PROBLEM =
Look through the lines below; wherever the word "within" appears, copy that line.
*** Block opens ***
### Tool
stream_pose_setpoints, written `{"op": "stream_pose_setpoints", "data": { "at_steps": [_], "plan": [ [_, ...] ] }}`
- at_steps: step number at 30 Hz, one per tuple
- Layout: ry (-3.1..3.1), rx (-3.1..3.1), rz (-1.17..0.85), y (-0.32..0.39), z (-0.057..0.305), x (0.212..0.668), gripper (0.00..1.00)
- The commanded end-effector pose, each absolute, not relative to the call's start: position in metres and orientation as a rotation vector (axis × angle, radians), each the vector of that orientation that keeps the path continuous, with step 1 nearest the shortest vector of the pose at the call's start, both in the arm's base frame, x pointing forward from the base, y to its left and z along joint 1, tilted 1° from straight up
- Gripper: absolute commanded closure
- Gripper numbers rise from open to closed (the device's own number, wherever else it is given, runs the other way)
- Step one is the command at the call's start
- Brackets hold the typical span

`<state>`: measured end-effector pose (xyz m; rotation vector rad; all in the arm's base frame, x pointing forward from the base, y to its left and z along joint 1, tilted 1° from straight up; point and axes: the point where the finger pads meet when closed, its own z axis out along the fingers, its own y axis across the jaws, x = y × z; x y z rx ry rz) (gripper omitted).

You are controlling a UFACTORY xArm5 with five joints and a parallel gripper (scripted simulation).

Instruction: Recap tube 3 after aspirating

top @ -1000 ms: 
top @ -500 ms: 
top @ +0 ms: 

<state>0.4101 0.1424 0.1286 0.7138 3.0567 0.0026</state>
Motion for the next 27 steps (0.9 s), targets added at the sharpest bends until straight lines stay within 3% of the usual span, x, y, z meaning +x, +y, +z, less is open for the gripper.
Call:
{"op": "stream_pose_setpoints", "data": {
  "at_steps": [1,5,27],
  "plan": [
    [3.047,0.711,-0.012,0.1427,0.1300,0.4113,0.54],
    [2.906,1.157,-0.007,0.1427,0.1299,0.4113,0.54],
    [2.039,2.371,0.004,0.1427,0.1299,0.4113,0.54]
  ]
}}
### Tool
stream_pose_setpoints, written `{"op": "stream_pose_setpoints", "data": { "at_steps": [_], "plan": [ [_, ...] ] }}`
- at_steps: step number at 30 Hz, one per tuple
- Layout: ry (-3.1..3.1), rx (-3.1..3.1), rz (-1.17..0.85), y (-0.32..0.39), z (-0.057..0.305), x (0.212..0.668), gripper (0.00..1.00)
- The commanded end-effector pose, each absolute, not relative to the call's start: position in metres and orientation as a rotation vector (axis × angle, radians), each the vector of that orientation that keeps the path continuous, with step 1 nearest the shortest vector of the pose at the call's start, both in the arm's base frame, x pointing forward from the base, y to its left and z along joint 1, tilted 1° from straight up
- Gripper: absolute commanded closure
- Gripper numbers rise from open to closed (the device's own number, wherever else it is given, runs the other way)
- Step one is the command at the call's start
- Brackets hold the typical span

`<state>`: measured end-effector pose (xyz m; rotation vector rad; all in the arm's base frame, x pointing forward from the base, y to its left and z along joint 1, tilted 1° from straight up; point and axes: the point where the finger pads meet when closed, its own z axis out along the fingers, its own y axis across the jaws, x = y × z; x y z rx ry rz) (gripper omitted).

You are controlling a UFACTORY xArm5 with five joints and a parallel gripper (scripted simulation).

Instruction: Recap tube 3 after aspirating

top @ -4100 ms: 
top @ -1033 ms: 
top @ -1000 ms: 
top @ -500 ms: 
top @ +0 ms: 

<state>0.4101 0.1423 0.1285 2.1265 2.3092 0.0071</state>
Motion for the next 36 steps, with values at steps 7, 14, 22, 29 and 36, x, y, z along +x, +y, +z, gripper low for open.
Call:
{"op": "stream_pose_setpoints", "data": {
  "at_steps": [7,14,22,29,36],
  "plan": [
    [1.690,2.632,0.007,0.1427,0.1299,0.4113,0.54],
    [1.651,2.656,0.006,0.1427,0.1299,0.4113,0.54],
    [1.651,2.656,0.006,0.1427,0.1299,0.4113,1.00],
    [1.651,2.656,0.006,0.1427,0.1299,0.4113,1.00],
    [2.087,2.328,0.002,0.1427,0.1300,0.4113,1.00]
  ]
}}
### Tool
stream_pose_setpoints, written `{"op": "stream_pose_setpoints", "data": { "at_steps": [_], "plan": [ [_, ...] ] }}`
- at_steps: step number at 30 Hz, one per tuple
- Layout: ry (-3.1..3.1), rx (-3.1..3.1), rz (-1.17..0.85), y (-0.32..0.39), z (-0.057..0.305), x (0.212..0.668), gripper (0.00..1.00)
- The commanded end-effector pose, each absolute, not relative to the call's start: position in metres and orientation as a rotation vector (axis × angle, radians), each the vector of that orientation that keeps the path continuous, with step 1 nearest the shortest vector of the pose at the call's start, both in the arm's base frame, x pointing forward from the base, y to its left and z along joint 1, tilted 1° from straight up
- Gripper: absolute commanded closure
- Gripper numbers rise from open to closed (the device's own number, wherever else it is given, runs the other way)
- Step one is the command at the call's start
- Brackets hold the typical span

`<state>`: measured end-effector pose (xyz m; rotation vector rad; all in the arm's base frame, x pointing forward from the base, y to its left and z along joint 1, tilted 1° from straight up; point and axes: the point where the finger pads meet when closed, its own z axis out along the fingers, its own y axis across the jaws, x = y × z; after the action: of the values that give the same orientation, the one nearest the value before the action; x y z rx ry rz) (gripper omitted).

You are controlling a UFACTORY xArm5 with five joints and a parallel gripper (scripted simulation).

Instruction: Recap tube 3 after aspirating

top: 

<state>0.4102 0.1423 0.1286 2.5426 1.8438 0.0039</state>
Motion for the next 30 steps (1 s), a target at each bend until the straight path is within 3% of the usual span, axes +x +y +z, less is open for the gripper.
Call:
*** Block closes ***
SOLVED EXERCISE =
Motion for the next 27 steps (0.9 s), targets added at the sharpest bends until straight lines stay within 3% of the usual span, x, y, z meaning +x, +y, +z, less is open for the gripper.
Motion for the next 30 steps (1 s), a target at each bend until the straight path is within 3% of the usual span, axes +x +y +z, less is open for the gripper.

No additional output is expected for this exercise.